Why tolerances differ:
- Dense / relu / conv: step-2 Δ sits at or below 1 ULP. 1e-5 is comfortable headroom.
- BN: variance reductions over ~100k-element tensors between XLA and
  IREE diverge at the f32-reduction-tree level, pushing step-2 Δ to
  ~1e-6. 1e-4 keeps headroom.
- MaxPool: argmax tiebreaks disagree between XLA and IREE when two
  input elements are equal (common on MNIST's sparse zero pixels),
  routing gradient mass to different input positions. Mathematically
  valid either way but produces ~1e-4 step-2 Δ. 1e-3 keeps headroom.

More to add: `se_block` (mbConv with SE on), `layernorm` in isolation,
other transformer variants — each requires a matching
`init_params_from_file` extension in `jax/Jax/Codegen.lean` for its
param layout.

## Init heuristic — fixed

Earlier versions of `LeanMlir.SpecHelpers.heInitParams` used a peek-
ahead heuristic to decide whether a rank-1 tensor following a rank-≥2
tensor was a bias (0.0) or the γ of a BN/LN pair (1.0 with next rank-1
as β=0.0).
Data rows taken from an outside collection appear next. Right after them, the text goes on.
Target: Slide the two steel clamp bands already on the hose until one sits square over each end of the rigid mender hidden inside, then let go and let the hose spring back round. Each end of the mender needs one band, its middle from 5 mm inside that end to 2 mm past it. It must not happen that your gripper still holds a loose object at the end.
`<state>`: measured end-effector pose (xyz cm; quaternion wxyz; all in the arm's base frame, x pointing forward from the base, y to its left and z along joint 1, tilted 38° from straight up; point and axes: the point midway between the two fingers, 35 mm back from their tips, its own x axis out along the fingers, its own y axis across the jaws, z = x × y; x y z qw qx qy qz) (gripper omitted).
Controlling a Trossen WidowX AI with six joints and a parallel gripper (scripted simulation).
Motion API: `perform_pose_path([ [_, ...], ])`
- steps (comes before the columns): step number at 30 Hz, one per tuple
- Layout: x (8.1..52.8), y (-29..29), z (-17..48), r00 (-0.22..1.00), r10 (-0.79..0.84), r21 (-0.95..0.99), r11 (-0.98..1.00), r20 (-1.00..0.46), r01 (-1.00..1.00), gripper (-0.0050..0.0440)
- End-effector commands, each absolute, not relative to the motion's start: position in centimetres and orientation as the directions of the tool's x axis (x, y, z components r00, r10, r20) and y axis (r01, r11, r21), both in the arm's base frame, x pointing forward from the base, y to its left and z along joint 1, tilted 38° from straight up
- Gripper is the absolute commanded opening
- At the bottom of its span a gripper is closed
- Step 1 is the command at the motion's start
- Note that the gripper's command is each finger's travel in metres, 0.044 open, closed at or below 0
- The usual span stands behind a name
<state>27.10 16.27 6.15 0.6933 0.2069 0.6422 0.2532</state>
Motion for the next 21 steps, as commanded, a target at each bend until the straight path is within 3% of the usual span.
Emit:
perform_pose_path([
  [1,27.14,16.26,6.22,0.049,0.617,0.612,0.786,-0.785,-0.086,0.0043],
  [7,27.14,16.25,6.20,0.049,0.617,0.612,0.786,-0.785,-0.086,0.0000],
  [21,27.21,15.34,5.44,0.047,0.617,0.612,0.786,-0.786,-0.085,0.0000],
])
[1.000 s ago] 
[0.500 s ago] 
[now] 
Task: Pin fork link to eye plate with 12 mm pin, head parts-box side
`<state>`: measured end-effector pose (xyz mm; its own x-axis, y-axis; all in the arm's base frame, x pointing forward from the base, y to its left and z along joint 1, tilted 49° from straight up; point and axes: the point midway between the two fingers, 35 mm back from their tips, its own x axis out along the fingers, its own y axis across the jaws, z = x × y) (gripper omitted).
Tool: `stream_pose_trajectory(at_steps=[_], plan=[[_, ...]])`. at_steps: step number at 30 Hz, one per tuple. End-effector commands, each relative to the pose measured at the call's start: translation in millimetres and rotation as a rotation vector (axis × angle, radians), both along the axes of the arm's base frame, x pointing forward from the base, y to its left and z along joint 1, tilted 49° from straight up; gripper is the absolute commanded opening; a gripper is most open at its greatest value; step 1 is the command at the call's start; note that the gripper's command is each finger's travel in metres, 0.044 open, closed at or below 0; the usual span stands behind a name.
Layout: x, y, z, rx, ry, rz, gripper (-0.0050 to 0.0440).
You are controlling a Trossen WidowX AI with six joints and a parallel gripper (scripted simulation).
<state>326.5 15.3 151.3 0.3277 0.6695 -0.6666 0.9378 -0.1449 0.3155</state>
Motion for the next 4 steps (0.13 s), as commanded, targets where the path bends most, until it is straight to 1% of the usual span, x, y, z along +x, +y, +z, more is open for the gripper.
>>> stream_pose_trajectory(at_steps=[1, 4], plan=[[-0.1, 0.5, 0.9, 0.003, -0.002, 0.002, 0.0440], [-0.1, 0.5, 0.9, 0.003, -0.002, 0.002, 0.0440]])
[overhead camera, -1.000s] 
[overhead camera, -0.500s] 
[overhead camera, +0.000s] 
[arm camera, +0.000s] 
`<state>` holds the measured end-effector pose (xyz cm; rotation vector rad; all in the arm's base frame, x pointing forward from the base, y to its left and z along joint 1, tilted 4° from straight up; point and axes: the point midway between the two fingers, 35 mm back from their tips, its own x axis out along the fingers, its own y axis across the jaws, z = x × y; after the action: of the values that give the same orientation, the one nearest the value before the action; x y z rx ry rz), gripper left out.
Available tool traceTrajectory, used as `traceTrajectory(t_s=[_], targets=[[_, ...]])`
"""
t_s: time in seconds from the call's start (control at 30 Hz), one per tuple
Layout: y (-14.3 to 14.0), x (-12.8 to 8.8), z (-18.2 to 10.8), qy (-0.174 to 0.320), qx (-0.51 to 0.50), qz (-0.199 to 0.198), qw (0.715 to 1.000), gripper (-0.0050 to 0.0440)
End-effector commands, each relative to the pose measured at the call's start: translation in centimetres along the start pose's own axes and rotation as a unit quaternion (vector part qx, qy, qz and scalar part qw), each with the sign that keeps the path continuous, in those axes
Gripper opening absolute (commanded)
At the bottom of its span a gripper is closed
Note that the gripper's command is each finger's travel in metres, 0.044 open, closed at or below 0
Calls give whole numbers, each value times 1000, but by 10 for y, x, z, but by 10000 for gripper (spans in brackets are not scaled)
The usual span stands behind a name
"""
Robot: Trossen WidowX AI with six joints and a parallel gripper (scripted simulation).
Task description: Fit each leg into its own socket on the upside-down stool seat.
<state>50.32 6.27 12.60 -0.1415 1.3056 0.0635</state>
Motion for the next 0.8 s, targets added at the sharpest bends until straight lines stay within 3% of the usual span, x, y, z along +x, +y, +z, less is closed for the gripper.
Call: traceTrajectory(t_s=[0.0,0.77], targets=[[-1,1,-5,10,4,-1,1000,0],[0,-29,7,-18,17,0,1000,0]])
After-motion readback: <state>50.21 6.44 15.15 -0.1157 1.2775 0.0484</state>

That heuristic misfired on `.patchEmbed` (bias and cls_token
look like a γ/β pair) and at transformer-block boundaries (`Output_b`
and `LN2_γ`, `fc2_b` and `FinalLN_γ`), leading to biases = 1.0 and LN
γ's = 0.0 which collapsed several layers to zero. Both phases saw the
same bug so the oracle still passed, but attention's numerical signal
was degenerate.

`heInitParams` now dispatches per Layer constructor — no shape-peek
heuristic, so the semantics (bias vs γ vs cls_token) are unambiguous.
`attention` step-2 Δ tightened from 6.85e-07 to 1.81e-07 after the fix:
we're now verifying a non-degenerate transformer forward pass, and it
still agrees with JAX autodiff at 1 ULP.

All non-ViT cases produce byte-identical init as before the fix — the
peek-ahead happened to work correctly for conv+BN layouts and was only
wrong at patchEmbed / transformer boundaries.

## Adding a case

1. Create `Main<CaseName>.lean` at repo root (phase 3) and
   `jax/Main<CaseName>.lean` (phase 2) with the same NetSpec + cfg.
   Keep the cfg minimal — no cosine, no warmup, no wd, no augment,
   `batchSize := 4`, `epochs := 1`.
2. Add `lean_exe` entries for each binary to the two lakefiles.
3. Add the case name to the default loop in `run.sh`.
4. Document expected tolerance in the table above.